Exercise prompt:
Omit the pictures and print exactly the lines of the listing below, starting at the first and ending at the line containing "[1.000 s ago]".

Raw data:
=== Section Start ===

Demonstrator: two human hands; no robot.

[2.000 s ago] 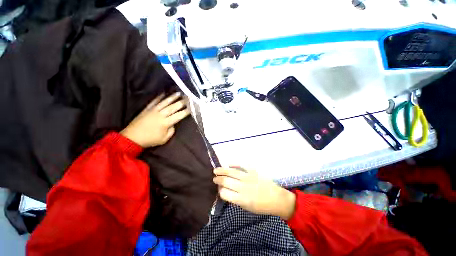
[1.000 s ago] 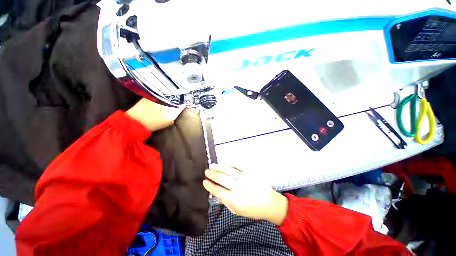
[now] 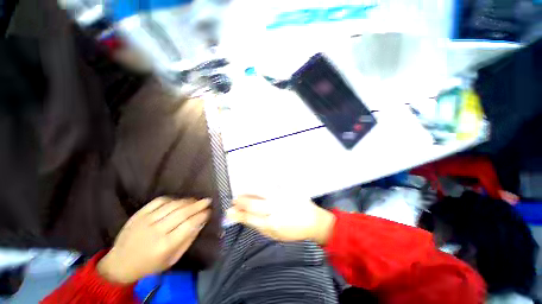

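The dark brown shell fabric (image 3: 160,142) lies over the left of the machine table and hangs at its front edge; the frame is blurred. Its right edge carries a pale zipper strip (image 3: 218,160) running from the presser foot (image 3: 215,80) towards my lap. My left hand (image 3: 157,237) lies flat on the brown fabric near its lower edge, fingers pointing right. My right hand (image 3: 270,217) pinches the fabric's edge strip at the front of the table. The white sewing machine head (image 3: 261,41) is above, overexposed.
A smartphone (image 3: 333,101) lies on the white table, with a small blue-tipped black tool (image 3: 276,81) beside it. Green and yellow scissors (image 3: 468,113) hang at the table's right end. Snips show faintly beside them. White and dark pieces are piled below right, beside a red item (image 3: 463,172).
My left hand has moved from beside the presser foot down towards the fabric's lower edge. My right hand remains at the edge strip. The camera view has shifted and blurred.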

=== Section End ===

Your response:
Demonstrator: two human hands; no robot.

[2.000 s ago] 
[1.000 s ago] 

The answer has been written out in full.